There never really was any proof that bigness is not badness, that bigness is,
in fact, good. Rather, the alleged benefits of gigantic size were mainly matters
of theory. They were a propaganda triumph of academics, and of lawyers and
investment bankers who benefited when companies grew gigantic by merger or
otherwise. I once asked a former head of the Antitrust Division, who was one of
the believers, whether he had any factual proof that large mergers benefited the
economy. His answer was no.
Ideas from the University of Chicago once were called "a triumph of theory over
fact." So it was here, where the so-called "Chicago School" had much to do with
the overthrow of Brandeis and Douglas.
For nearly two generations now, the idea that "bigness is not badness" has
prevailed. But of late questions have been raised that ought to cause a
reassessment of the role and value of gigantic corporate size. Many of these
questions are discussed in this issue of LTV. The questions include economic
ones of efficiency and maximizing economic benefit. But they also include ones,
as Brandeis and Douglas realized, that involve political power in this country.

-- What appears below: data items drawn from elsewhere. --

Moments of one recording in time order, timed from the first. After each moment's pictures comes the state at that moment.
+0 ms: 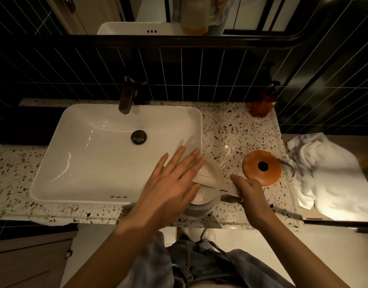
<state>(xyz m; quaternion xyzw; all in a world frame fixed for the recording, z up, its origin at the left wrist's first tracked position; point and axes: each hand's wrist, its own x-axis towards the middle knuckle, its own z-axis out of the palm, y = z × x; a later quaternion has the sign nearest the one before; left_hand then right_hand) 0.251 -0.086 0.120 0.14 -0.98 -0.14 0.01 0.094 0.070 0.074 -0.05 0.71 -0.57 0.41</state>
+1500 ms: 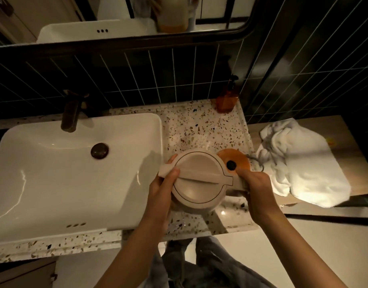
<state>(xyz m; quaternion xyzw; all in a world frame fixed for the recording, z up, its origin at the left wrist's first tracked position) 0.144 -0.029 0.080 0.41 -0.44 -0.79 0.15 0.002 0.123 0.089 0.00 0.69 -0.65 0.31</state>
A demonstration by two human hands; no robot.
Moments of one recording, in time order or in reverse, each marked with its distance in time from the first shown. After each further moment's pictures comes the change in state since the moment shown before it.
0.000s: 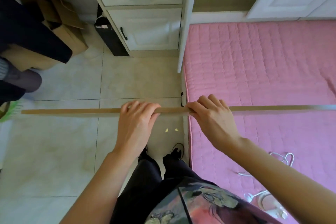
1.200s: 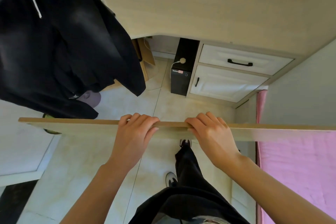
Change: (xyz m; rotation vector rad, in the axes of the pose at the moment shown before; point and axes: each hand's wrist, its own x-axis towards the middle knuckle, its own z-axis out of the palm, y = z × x) left_hand 0.037 -0.375 -0.187 0.090 0.120 -0.110; right_hand 0.306 -0.298 0.075 0.032 -0.005 -0.271
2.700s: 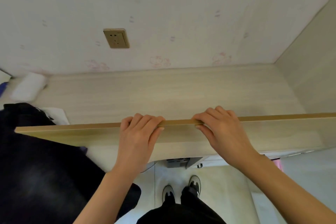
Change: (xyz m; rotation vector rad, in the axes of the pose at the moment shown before) left_hand 0.521 -0.149 -0.012 -0.124 0.206 0.292; right_hand 0.447 0.195 -0.058 -0.098 0.148 0.240
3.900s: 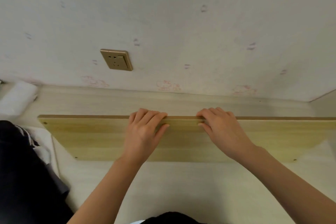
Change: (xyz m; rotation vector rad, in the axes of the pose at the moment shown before) left_hand 0.152 -0.093 0.106 0.048 0.060 -0.084; right_hand 0.196 0.098 0.055 0.054 -0.349 0.044
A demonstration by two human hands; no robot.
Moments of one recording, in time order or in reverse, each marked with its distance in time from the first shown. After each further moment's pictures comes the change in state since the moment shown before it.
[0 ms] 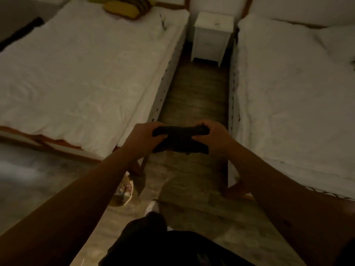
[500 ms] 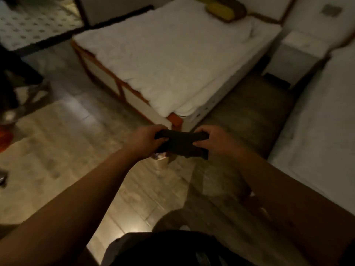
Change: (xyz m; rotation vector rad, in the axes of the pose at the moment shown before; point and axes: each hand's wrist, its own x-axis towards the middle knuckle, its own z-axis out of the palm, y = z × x) left_hand -0.285 -0.016 -0.015 0.001 0.238 -0.371; right_hand -0.131 -0.084 0.124 -0.180 -0.458 -0.244
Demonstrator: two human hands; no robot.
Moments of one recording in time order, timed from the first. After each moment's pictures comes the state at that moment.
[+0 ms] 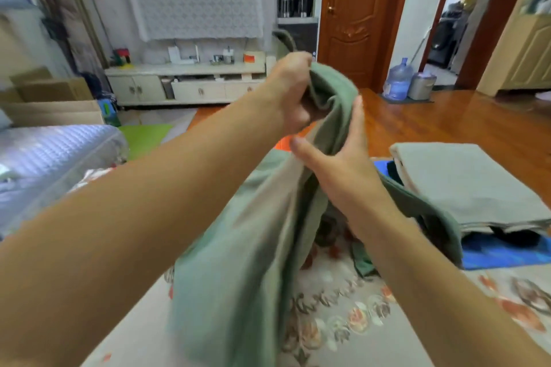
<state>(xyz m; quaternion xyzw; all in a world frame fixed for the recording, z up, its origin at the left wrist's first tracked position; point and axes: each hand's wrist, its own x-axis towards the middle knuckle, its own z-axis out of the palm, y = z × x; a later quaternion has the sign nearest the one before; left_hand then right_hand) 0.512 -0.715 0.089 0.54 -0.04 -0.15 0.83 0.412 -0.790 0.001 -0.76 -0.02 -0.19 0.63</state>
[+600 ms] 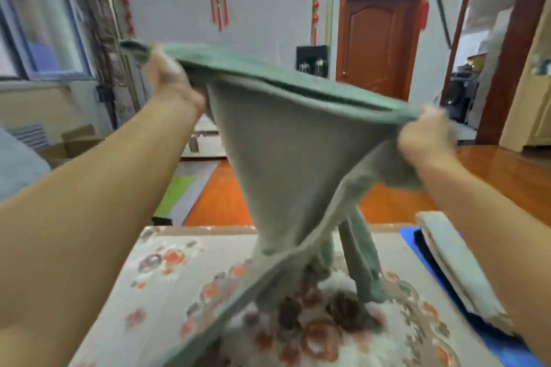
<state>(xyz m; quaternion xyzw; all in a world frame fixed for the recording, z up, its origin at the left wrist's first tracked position) 0.587 -0.548 0.216 0.29 -0.09 0.25 0.92 0.538 -0.877 0.124 -0.82 0.16 -0.39 0.38</state>
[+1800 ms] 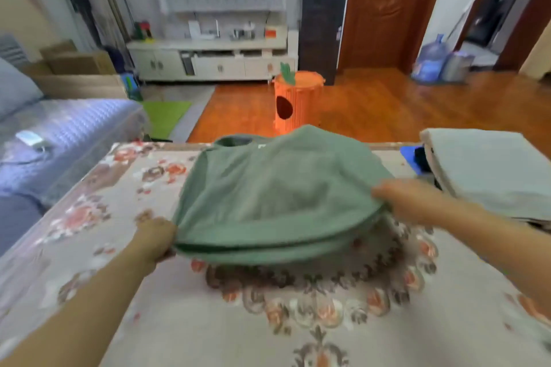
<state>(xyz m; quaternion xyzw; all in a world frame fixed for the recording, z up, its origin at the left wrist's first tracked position) 0.462 -0.440 -0.191 0.78 0.31 -0.04 0.54 0.488 -0.916 -0.109 -0.99 -0.15 0.06 -0.03</state>
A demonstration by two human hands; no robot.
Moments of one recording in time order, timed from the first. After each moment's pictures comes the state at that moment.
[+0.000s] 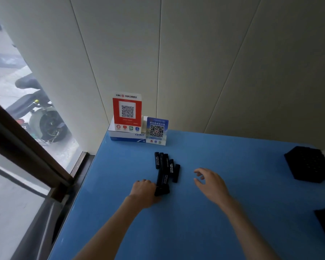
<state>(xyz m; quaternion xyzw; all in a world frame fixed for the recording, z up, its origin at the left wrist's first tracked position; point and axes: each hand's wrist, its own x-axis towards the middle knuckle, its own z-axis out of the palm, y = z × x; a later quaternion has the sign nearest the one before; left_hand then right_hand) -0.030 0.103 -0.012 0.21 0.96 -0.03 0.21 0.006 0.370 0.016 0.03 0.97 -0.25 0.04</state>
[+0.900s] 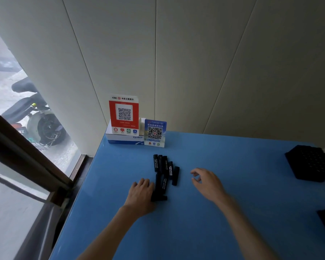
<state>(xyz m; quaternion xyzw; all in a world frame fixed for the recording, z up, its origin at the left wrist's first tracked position) -0.024 0.094 -0.013 0.23 0.96 0.00 0.14 -0.015 0.370 0.004 0.02 0.97 -0.25 0.06</state>
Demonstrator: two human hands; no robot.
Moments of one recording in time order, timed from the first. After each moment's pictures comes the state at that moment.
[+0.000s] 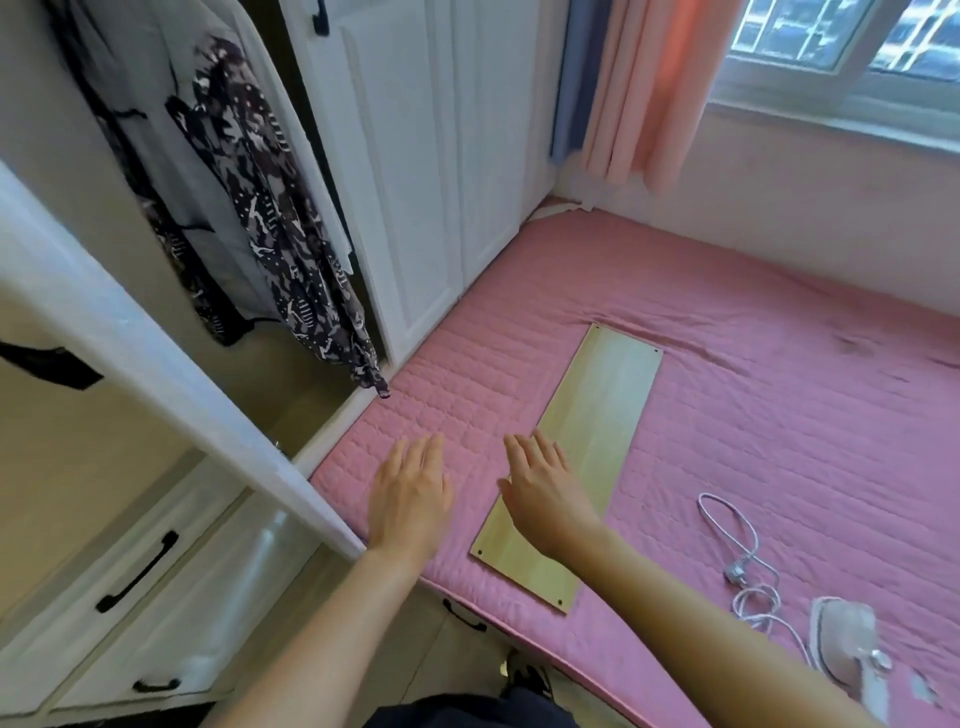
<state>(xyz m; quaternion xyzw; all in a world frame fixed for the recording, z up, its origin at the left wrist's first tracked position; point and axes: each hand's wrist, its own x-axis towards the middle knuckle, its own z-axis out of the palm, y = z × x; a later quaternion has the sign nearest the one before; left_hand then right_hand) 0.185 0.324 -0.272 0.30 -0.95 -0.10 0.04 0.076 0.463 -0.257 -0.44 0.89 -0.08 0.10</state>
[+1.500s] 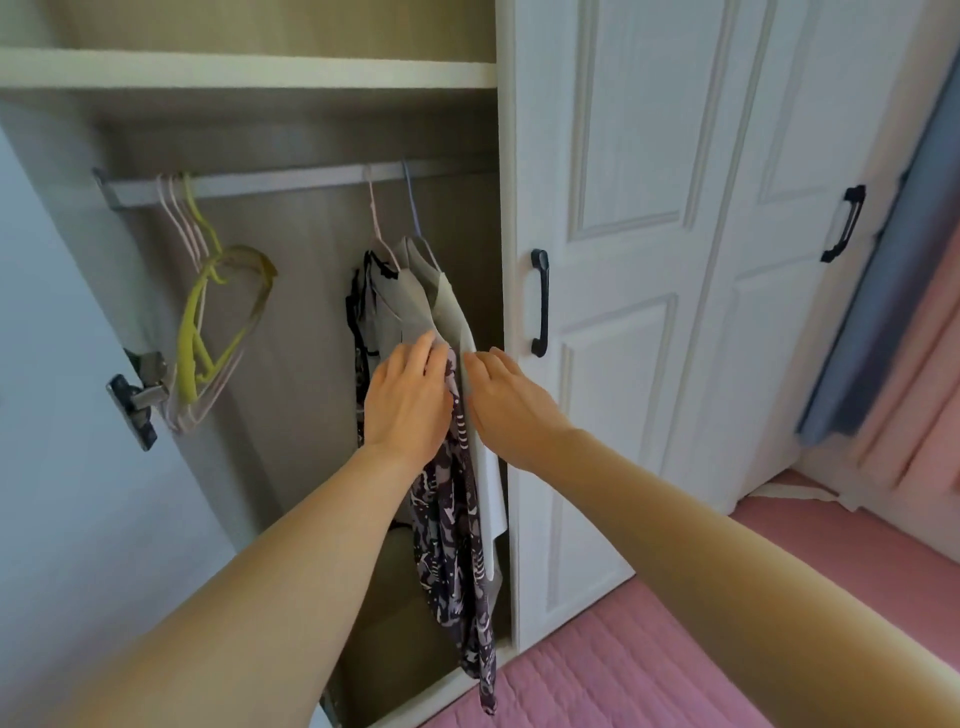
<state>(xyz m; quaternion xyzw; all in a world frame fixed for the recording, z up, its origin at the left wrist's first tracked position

Recently Richard Rorty said that, although Americans can "take justified pride
in being citizens of a 200-year-old constitutional democracy," nonetheless "our
country can also be described, plausibly, as a corrupt plutocracy—a country in
which money buys nomination for high office, in which the rich routinely bribe
the legislatures, and in which voter apathy is on the increase." Can anyone
doubt that ever-increasing corporate giganticism, with its associated campaign
contributions, propaganda machines, and influence peddling, is one of the
reasons that we have become a corrupt plutocracy?